About this task. Which lines below mention "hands"? Pick each one out.

Stored data.
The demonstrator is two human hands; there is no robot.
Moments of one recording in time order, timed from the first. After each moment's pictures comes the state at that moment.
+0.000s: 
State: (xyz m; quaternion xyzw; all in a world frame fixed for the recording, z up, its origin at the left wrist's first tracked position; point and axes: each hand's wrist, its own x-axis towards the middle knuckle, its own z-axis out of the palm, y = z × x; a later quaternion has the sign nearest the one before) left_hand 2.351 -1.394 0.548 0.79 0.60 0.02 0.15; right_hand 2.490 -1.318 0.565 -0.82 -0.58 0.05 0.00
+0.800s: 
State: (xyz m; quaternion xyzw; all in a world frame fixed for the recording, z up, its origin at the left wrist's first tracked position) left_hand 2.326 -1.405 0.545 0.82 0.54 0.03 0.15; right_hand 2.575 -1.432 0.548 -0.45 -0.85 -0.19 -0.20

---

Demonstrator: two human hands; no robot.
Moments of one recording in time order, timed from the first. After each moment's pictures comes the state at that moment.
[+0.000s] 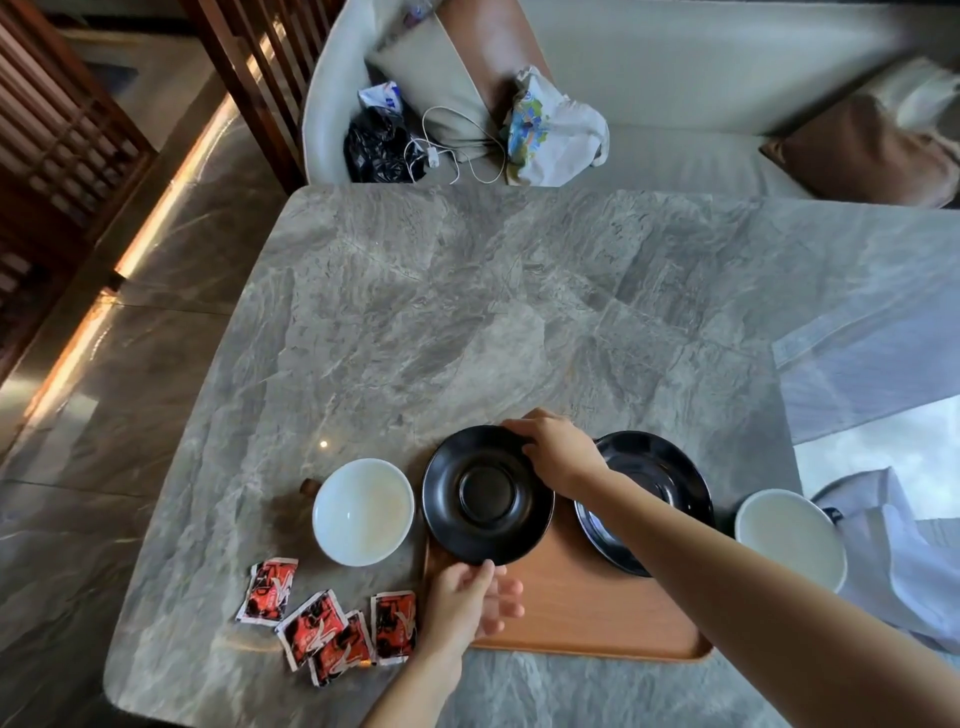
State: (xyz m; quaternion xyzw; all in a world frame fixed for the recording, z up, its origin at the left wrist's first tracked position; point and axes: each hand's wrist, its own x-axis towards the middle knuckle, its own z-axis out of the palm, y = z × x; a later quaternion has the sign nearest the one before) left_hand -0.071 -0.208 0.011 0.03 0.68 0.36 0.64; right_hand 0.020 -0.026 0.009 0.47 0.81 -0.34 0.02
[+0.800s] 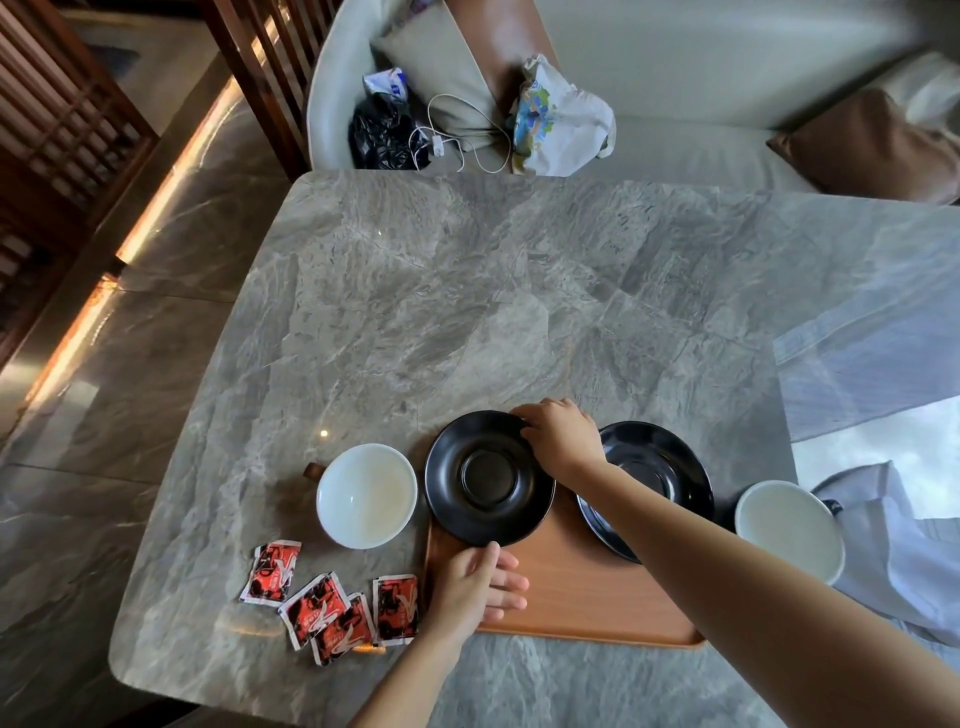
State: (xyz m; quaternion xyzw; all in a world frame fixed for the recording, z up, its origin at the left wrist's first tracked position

Response to this task.
The demonstrator is two human hands; there is no robot.
Demonstrator: two human hands; no robot.

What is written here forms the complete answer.